:: How to complete this task ::
Copy each line in the data that includes the word "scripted".

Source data
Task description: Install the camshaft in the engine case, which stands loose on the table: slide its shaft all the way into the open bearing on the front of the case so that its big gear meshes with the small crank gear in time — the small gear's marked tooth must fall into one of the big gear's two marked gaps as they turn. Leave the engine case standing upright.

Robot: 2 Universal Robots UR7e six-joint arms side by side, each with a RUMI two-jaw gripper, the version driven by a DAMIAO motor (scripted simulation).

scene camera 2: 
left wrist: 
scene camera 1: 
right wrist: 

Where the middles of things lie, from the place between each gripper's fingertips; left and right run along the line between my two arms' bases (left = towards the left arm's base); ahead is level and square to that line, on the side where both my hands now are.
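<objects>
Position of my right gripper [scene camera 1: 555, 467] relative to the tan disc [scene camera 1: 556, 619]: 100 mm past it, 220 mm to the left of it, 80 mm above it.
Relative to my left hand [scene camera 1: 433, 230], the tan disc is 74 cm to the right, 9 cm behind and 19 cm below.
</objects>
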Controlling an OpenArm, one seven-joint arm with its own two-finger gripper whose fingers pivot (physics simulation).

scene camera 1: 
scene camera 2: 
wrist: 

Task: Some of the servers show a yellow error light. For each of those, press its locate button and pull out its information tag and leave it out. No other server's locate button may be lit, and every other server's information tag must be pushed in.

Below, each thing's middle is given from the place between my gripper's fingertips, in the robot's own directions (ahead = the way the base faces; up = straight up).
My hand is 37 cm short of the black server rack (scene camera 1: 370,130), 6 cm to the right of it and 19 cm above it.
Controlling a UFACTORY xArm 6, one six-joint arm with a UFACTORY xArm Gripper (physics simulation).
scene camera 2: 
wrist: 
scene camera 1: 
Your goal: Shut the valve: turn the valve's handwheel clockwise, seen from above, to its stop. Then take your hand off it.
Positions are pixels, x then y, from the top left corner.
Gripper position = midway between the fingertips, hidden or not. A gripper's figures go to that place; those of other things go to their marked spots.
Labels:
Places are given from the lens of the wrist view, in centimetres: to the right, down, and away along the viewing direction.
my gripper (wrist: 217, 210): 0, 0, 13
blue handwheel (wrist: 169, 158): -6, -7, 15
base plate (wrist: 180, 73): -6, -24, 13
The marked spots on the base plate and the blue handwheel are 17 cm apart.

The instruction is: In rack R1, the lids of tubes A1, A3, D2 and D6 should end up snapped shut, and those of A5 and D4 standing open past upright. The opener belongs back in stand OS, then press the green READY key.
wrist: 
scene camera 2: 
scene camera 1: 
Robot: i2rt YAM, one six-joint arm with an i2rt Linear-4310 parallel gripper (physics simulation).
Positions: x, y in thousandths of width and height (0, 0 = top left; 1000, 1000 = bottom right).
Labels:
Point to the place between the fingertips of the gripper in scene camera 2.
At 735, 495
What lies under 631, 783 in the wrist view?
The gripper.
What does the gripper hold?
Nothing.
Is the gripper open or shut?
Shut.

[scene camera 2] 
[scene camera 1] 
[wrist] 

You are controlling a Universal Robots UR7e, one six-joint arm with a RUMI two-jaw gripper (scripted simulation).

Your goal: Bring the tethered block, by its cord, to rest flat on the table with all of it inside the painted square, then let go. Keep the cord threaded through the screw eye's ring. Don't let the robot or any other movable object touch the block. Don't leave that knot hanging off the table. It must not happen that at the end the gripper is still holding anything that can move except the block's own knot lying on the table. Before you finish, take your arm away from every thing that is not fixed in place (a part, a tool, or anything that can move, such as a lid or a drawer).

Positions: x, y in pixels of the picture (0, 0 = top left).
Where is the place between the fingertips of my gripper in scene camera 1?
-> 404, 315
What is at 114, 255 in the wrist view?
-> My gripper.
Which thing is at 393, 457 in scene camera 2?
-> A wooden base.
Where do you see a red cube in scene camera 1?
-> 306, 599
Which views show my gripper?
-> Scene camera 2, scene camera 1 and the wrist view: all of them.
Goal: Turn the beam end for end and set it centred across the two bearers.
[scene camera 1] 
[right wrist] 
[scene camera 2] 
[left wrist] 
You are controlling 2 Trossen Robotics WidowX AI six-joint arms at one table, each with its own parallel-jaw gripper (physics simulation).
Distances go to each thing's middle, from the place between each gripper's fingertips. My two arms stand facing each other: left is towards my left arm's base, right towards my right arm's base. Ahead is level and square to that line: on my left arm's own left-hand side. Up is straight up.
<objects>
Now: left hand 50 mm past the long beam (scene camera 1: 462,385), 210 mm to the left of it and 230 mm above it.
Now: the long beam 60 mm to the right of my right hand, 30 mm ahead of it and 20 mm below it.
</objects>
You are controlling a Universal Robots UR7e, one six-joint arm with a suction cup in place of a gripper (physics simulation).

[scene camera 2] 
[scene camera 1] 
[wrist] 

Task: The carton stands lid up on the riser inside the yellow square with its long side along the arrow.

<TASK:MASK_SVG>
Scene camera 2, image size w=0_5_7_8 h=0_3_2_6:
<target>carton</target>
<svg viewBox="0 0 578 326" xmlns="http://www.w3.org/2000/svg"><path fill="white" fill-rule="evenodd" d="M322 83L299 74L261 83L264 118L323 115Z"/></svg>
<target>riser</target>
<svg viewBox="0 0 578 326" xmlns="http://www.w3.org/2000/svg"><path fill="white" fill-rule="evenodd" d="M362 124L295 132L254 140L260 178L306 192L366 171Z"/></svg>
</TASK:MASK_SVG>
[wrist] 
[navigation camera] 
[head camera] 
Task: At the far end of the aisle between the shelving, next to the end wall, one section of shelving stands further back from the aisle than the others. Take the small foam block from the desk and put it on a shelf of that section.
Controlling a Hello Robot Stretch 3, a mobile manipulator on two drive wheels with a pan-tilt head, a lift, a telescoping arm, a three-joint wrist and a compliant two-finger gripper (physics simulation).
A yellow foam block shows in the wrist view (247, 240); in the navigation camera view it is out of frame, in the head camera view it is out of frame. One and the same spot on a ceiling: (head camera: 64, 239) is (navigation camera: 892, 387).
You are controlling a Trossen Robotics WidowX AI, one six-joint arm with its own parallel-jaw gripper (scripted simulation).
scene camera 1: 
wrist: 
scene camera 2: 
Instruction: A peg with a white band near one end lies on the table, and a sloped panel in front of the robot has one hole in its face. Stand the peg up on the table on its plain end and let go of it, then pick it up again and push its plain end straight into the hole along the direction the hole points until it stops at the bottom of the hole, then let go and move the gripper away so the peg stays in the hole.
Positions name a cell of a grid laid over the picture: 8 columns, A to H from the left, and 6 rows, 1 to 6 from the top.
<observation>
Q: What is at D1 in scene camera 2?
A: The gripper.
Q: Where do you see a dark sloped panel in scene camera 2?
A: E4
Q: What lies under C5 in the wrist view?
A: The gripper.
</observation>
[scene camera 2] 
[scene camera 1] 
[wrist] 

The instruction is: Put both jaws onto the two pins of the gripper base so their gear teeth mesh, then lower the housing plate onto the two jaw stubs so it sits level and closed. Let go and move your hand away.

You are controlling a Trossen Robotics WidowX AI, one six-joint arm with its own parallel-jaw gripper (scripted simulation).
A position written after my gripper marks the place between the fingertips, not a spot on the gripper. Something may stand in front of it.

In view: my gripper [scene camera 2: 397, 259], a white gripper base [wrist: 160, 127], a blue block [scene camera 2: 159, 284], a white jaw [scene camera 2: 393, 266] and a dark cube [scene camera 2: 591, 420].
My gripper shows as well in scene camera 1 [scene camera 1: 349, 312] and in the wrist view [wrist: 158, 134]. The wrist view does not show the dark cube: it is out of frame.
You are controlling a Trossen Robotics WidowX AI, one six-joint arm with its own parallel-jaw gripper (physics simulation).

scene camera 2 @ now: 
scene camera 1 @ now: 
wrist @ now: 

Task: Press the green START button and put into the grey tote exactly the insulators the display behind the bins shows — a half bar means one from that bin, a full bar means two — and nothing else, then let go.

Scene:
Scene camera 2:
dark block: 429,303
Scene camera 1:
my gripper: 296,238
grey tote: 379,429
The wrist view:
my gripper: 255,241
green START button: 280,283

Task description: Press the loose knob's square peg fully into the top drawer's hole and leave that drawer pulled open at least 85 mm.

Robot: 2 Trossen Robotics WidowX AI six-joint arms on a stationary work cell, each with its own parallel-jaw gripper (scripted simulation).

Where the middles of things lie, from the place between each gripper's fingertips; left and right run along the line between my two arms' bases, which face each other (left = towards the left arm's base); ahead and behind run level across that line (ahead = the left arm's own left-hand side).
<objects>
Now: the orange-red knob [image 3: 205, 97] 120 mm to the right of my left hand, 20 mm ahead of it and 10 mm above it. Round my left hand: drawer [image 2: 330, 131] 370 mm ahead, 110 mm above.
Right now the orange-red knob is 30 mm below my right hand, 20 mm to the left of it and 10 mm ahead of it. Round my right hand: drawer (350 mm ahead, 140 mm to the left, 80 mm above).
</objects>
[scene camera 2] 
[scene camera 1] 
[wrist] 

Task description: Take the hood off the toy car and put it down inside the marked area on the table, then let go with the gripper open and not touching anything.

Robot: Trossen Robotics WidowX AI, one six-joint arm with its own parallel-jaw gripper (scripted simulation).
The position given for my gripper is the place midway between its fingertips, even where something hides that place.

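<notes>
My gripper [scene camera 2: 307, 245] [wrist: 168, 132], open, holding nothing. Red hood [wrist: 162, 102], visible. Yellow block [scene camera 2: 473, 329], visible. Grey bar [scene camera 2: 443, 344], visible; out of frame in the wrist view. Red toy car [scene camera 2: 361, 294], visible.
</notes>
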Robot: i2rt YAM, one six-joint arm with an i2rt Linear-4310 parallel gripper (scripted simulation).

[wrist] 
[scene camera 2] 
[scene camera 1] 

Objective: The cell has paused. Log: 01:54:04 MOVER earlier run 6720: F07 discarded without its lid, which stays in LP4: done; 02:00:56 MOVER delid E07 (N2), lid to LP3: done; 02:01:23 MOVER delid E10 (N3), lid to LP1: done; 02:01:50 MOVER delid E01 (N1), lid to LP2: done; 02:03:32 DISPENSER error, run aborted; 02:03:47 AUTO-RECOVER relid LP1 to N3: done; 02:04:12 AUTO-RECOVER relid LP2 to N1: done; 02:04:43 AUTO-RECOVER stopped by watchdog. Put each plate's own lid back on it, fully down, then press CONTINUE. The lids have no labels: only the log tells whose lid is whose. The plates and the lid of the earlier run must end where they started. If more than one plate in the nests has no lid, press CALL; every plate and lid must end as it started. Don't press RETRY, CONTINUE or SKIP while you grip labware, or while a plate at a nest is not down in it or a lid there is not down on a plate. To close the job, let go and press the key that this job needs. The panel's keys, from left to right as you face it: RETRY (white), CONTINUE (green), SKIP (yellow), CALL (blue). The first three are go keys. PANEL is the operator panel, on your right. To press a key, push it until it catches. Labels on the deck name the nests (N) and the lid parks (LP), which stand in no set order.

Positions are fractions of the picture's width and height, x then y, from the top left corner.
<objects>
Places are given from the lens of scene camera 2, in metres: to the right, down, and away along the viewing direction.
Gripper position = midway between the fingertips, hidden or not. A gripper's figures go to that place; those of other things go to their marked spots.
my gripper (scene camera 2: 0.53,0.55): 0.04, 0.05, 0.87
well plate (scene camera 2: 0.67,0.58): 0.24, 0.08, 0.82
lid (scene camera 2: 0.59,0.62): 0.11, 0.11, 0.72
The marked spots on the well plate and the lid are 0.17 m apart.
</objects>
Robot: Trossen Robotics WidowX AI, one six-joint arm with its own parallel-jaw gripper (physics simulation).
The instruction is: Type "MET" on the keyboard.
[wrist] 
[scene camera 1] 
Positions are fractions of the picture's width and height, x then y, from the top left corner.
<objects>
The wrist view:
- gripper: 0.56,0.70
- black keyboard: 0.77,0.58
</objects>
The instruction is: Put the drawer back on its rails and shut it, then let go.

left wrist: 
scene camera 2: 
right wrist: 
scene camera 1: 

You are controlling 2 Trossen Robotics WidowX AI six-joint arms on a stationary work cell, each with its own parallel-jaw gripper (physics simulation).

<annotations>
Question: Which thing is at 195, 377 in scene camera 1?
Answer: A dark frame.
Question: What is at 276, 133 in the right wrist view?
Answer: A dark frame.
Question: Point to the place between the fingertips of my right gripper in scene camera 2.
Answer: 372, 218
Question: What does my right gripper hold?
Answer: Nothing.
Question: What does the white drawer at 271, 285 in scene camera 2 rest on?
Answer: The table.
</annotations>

:: Task output ::
Robot: 2 Universal Robots UR7e six-joint arms side by side, each with a RUMI two-jaw gripper, the version driven by a DAMIAO motor (scripted simulation).
You are controlling a Universal Robots UR7e, one six-joint arm with a RUMI two-jaw gripper (scripted simulation).
You are controlling a Trossen Robotics WidowX AI, one six-joint arm with its own parallel-jaw gripper (scripted simulation).
You are controlling a Trossen Robotics WidowX AI, one six-joint arm with its own parallel-jaw gripper (scripted simulation).
Robot: 2 Trossen Robotics WidowX AI six-joint arms on a stationary work cell, each with its own parallel-jaw gripper (scripted simulation).
Robot: Trossen Robotics WidowX AI, one six-joint arm with its own parallel-jaw gripper (scripted simulation).
Robot: i2rt YAM, one six-joint arm with an i2rt Linear-4310 parallel gripper (scripted simulation).

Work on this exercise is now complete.